How to complete this task
The records below need to be set down again exactly; their images stay out.
[Start of Attachment]
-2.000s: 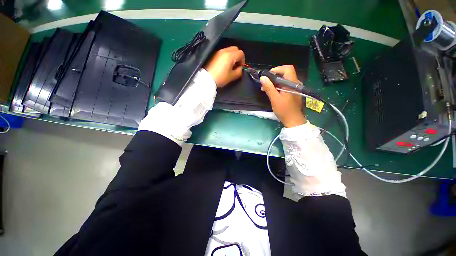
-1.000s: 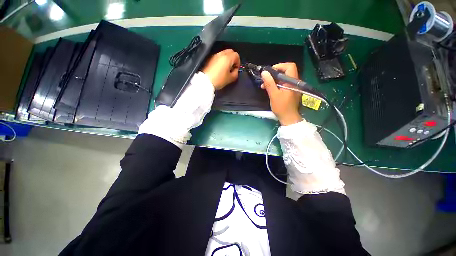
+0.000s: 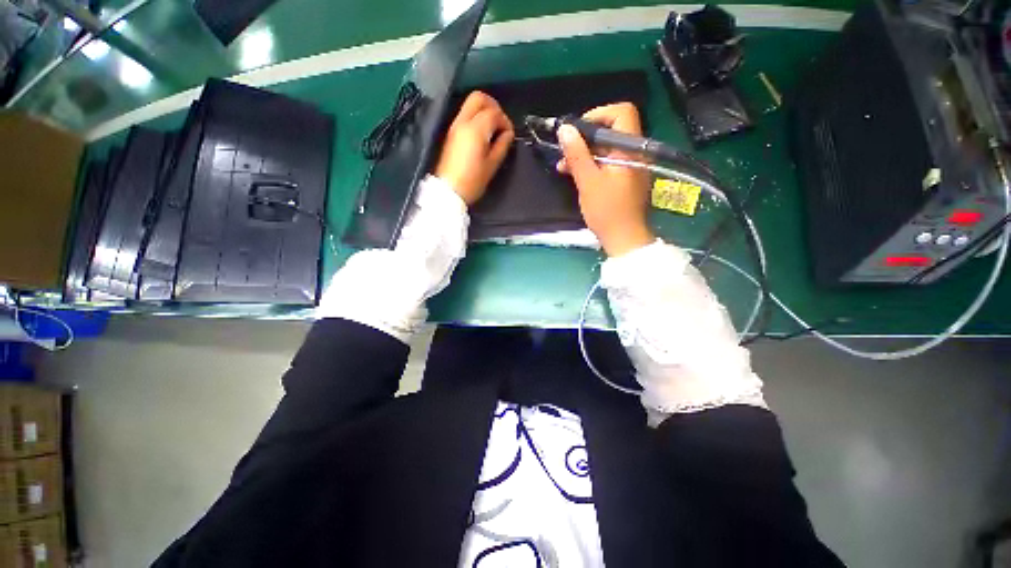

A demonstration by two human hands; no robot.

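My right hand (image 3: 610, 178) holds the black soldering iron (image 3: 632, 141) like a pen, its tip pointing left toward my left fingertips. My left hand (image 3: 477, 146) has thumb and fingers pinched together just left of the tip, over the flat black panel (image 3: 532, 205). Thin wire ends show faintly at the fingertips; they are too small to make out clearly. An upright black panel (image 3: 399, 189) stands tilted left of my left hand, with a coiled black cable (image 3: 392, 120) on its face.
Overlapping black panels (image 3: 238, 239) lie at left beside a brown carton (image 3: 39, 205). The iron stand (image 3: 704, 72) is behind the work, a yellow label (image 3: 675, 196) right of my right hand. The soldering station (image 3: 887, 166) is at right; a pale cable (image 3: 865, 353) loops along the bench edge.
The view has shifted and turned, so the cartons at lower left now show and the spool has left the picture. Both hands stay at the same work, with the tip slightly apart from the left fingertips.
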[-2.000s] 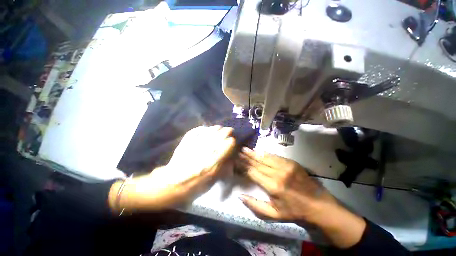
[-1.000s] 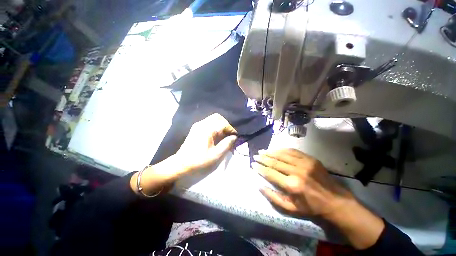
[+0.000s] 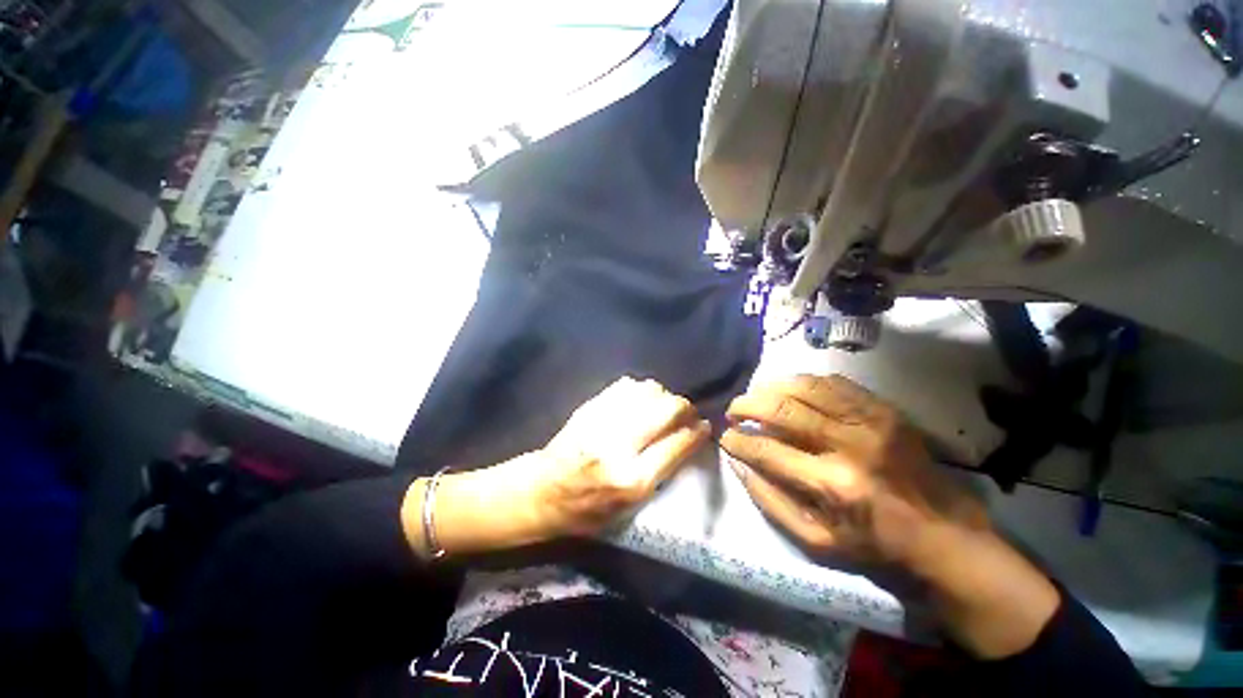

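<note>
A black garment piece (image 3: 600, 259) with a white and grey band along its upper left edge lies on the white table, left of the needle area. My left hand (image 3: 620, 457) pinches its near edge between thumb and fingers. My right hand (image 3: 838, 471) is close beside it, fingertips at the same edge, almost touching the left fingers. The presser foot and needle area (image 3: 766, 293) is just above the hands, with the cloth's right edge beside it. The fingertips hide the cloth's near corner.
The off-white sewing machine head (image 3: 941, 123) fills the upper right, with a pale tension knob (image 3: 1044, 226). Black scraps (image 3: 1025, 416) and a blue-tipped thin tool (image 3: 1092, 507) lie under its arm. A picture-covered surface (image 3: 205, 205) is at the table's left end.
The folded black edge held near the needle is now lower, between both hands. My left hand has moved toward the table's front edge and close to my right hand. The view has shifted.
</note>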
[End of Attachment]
Final answer
-2.000s: 
-1.000s: 
+0.000s: 

A demonstration by two human hands; no robot.

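My right hand (image 3: 610, 178) holds the black soldering iron (image 3: 632, 141) like a pen, its tip pointing left toward my left fingertips. My left hand (image 3: 477, 146) has thumb and fingers pinched together just left of the tip, over the flat black panel (image 3: 532, 205). Thin wire ends show faintly at the fingertips; they are too small to make out clearly. An upright black panel (image 3: 399, 189) stands tilted left of my left hand, with a coiled black cable (image 3: 392, 120) on its face.
Overlapping black panels (image 3: 238, 239) lie at left beside a brown carton (image 3: 39, 205). The iron stand (image 3: 704, 72) is behind the work, a yellow label (image 3: 675, 196) right of my right hand. The soldering station (image 3: 887, 166) is at right; a pale cable (image 3: 865, 353) loops along the bench edge.
The view has shifted and turned, so the cartons at lower left now show and the spool has left the picture. Both hands stay at the same work, with the tip slightly apart from the left fingertips.
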[-2.000s] 
[-1.000s] 
[+0.000s] 

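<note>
A black garment piece (image 3: 600, 259) with a white and grey band along its upper left edge lies on the white table, left of the needle area. My left hand (image 3: 620, 457) pinches its near edge between thumb and fingers. My right hand (image 3: 838, 471) is close beside it, fingertips at the same edge, almost touching the left fingers. The presser foot and needle area (image 3: 766, 293) is just above the hands, with the cloth's right edge beside it. The fingertips hide the cloth's near corner.
The off-white sewing machine head (image 3: 941, 123) fills the upper right, with a pale tension knob (image 3: 1044, 226). Black scraps (image 3: 1025, 416) and a blue-tipped thin tool (image 3: 1092, 507) lie under its arm. A picture-covered surface (image 3: 205, 205) is at the table's left end.
The folded black edge held near the needle is now lower, between both hands. My left hand has moved toward the table's front edge and close to my right hand. The view has shifted.
</note>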

None of the exercise remains to be done.